This site is intended for health professionals only

The move to PCTs promises positive gains for nurses

Marilyn Eveleigh

In April 2002 all primary healthcare will be provided by Primary Care Trusts (PCTs). This is the biggest organisational change of the NHS for GPs and community health services since its creation in 1948. Each Health Authority, which currently determines county-wide health needs, will be replaced by a PCT that will establish national health goals as well as local health priorities for its population. PCTs will be responsible for employing community staff and providing services. They will subcontract GPs and support GP-employed nursing and administrative staff. They will work in partnership with other community services, such as social services, welfare agencies and housing, for the health and wellbeing of the population they serve. It is a huge task. New goals, new roles, new leaders, new staff, new locations - new uncertainties!

Reflecting on the forthcoming changes, I would hope to see realised the following gains for all nurses in general practice:

  • Consistent named nurse leaders/advisers to keep the coalface nurses updated with organisational changes.
  • Clarity concerning education and training opportunities and the budgets to support them.
  • Supportive measures to lighten the load for nurses. This includes the provision of Patient Group Directions for some prescription-only medicines that nurses administer.
  • Mechanisms to reduce risk and isolation for nurses working in the general practice setting. Protected paid time for Clinical Supervision with a chosen supervisor would be at the top of my list.
  • Developments around the new group of nurses identified in the extended list of nurse prescribers. In addition, where and when the training of these prescribers will take place.

But there is a very mixed and unequal picture throughout the country. A few established PCTs have some of these points sorted, but others have not made decisions yet. They are still getting their nurse directors, development and clinical governance leads and nurse advisers in place - and the array of new titles is getting very confusing!
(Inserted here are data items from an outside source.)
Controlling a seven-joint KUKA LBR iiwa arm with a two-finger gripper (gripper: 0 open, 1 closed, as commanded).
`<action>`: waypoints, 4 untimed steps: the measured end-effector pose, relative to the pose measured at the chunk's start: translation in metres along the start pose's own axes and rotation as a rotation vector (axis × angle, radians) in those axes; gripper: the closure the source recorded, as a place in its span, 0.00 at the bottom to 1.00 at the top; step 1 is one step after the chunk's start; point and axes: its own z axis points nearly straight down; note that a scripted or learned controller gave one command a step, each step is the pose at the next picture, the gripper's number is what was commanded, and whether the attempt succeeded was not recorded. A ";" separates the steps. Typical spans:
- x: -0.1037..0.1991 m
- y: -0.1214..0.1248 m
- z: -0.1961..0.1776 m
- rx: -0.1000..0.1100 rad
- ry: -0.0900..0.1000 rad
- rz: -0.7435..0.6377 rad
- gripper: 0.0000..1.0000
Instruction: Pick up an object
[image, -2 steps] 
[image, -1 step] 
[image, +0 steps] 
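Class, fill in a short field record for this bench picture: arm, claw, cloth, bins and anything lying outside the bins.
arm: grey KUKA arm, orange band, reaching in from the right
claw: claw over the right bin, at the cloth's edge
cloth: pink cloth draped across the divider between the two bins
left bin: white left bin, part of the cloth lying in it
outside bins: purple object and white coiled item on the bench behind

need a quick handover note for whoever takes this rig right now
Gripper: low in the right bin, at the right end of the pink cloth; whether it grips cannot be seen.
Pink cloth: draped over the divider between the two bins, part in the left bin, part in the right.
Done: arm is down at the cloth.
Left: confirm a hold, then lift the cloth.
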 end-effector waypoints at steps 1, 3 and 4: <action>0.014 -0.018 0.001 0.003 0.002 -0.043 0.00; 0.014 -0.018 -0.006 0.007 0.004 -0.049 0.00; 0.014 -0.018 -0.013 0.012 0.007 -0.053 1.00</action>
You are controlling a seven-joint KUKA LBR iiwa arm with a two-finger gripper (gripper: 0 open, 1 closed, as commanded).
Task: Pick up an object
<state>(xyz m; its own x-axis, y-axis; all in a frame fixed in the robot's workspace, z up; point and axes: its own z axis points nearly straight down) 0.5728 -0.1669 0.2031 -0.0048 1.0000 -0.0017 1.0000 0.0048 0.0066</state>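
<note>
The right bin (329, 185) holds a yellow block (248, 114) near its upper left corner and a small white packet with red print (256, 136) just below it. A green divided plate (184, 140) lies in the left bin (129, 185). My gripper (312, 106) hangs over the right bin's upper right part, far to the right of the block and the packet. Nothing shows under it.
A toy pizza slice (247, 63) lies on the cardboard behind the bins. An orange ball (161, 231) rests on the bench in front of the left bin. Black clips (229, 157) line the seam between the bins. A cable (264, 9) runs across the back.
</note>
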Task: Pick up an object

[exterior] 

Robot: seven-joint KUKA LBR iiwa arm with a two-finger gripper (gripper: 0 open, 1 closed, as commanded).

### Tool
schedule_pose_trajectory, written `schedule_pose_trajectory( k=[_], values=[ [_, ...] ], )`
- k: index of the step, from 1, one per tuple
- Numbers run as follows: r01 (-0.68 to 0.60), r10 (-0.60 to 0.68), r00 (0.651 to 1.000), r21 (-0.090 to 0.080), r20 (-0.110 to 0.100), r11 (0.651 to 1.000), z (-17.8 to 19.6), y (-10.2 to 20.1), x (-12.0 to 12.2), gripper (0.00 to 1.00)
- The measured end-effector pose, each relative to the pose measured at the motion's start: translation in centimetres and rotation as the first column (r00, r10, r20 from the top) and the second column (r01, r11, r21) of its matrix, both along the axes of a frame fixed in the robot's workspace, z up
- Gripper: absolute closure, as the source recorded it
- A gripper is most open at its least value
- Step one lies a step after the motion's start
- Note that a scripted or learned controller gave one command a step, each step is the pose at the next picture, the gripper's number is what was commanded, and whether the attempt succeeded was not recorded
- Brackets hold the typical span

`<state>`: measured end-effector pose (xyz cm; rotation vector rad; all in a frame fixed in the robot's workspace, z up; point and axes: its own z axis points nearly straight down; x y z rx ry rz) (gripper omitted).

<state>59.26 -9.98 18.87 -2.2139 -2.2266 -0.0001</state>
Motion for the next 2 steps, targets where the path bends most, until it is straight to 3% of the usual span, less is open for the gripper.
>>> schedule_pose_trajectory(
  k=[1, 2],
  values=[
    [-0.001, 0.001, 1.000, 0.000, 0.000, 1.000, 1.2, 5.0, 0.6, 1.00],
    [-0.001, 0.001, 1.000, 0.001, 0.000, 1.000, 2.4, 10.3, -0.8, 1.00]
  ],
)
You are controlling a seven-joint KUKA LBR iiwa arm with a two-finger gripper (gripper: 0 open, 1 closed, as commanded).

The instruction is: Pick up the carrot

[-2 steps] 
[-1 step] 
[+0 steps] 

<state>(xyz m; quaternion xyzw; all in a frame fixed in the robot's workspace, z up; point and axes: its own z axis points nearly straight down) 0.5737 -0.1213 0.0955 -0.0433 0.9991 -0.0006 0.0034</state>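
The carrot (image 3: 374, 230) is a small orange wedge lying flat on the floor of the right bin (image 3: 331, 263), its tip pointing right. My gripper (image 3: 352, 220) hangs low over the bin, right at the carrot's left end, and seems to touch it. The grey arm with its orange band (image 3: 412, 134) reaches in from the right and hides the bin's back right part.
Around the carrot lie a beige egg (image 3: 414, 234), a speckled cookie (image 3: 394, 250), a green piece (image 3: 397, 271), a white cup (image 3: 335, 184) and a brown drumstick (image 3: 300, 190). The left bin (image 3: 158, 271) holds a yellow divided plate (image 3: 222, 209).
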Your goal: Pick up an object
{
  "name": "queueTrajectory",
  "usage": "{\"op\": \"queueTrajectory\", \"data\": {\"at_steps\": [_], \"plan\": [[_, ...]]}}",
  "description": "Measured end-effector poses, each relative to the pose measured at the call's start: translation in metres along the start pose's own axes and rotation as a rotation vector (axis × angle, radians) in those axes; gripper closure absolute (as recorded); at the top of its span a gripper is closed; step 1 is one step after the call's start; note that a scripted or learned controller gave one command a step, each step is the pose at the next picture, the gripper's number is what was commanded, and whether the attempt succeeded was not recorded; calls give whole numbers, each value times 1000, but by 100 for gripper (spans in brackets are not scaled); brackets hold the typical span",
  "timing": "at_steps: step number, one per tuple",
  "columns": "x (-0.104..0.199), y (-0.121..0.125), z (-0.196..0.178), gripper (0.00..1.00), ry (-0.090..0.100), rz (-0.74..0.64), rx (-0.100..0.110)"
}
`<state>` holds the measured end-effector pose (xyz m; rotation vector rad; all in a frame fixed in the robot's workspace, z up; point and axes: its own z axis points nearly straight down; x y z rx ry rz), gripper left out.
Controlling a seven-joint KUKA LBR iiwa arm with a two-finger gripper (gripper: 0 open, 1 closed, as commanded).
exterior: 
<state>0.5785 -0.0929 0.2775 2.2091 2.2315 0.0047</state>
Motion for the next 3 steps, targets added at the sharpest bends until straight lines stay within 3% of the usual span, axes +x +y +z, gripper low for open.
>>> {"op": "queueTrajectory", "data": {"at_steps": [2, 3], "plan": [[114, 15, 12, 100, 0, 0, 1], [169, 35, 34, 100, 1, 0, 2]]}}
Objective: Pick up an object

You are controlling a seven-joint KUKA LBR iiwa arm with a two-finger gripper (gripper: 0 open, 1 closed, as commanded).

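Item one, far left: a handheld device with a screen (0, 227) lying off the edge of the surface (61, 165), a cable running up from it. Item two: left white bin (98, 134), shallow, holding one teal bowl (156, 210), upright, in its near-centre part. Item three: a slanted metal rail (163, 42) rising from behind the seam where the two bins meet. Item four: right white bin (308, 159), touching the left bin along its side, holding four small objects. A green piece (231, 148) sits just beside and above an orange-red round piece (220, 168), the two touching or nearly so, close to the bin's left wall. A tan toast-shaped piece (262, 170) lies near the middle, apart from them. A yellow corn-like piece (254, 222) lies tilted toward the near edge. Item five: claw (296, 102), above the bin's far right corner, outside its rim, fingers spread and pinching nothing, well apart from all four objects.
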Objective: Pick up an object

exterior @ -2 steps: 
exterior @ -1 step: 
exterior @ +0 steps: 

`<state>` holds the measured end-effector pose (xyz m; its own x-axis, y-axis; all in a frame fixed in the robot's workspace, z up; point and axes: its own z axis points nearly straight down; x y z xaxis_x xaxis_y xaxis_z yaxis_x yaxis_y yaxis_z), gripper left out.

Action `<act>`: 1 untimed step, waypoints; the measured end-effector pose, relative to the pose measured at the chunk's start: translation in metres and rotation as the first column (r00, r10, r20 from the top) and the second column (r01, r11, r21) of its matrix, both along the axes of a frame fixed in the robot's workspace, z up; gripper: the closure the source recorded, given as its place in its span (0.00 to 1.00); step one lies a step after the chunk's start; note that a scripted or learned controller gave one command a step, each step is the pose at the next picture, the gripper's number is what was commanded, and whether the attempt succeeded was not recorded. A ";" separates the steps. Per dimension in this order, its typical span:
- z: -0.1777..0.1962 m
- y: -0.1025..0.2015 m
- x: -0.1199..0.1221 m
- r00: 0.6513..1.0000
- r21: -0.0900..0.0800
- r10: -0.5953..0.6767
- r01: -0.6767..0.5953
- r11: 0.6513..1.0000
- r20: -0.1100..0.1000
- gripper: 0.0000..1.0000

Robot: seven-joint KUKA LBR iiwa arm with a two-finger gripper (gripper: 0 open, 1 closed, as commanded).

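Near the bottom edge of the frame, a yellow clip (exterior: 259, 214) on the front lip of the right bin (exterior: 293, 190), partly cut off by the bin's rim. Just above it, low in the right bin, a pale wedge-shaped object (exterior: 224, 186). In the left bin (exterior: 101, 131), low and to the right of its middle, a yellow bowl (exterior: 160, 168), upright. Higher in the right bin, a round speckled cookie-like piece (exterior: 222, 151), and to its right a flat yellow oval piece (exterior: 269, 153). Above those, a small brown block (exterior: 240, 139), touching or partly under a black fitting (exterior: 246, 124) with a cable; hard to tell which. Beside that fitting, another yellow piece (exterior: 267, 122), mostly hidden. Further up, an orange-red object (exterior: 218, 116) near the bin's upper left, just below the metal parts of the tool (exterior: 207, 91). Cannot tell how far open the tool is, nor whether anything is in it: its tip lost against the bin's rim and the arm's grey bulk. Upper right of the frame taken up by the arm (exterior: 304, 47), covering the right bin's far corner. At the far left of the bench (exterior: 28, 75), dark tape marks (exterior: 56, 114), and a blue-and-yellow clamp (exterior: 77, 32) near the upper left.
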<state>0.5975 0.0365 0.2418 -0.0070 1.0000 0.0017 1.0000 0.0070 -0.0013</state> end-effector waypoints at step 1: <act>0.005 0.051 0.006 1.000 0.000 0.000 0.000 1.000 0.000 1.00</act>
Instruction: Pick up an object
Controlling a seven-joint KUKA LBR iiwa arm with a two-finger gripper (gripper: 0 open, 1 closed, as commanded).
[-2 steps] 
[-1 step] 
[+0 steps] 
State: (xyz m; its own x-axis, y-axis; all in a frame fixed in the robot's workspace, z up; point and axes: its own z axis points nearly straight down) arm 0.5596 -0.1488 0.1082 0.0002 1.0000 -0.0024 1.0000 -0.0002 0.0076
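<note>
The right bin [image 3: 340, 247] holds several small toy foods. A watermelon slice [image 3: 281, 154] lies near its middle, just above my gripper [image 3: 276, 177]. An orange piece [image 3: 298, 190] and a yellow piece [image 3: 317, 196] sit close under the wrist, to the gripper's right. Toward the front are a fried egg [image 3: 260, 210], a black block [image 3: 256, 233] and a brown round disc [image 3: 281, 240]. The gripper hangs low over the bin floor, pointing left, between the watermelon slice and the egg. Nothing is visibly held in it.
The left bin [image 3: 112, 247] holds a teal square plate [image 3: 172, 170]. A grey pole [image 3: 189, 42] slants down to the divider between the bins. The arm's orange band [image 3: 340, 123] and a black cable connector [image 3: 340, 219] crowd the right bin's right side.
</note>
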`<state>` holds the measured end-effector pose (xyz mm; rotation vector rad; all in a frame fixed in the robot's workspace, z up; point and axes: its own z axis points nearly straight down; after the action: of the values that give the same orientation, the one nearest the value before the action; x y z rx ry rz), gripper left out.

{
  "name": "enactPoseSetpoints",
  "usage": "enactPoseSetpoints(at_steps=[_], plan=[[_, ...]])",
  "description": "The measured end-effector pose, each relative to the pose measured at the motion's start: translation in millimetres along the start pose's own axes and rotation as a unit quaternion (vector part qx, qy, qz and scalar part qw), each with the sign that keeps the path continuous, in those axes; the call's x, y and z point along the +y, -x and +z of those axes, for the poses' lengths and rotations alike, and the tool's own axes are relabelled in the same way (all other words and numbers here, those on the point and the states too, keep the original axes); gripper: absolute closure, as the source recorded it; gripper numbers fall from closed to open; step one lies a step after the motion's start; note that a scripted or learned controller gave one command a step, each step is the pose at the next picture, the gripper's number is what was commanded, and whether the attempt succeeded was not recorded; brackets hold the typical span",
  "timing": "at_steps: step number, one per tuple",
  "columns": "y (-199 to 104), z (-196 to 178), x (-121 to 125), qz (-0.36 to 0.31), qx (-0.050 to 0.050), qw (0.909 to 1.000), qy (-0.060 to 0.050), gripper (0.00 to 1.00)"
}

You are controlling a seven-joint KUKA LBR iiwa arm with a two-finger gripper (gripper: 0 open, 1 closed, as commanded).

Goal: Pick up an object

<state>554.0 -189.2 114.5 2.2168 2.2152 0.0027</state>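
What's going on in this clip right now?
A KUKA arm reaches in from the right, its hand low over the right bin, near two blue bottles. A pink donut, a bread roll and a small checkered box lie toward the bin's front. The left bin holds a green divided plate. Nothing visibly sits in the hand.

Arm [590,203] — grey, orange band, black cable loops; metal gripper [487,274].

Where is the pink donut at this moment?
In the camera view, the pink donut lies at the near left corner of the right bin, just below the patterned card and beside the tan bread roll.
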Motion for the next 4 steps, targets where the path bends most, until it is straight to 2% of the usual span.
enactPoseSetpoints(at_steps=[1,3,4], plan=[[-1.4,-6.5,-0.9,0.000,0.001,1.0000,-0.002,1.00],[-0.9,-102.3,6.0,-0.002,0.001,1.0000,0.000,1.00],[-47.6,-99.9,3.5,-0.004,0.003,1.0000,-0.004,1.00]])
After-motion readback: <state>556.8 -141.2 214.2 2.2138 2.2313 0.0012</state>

For those Primary Care Groups who are to become PCTs in April 2002, the application to the Secretary of State for Health for approval is taking up most of the energy of the few staff they have. Individual nurse support often appears scant as discussions tend to centre around the whole nursing "workforce" as a resource to deliver healthcare.

So who is looking after the nurses as individuals through this change? Who supports them regarding future career and educational plans? Who guides them through the maze of professional responsibilities and risks they encounter every day? Who advises GPs on nurses' hours that should be allocated to meet the pressures of government and patient demands? These are the burdens readers tell us they are experiencing now.

Uncertainty is difficult at the best of times - but it does offer opportunity. To support nurses, especially practice nurses, at this time, Nursing in Practice has created a unique resource - the NiP Network - to give guidance on issues that impinge on them as individuals. NiP Network comprises nurse advisers, experienced nurses and specialist contacts who are willing and able to offer advice on clinical, employment and career issues - or point people in the right direction for local answers! See page 126 of this issue for further details of this enterprising new initiative.

The above comments may seem unfair to some organisations that have been able to cushion the effects of uncertainty. If so, please do write and tell us how you did it so that we can spread the word …

In the next issue I shall attempt to expand on identified gains for nurses in the move to local healthcare organisations. Until then, I and all of the NiP team wish you and yours a Merry Christmas and a Happy (and, we all hope, Peaceful) New Year.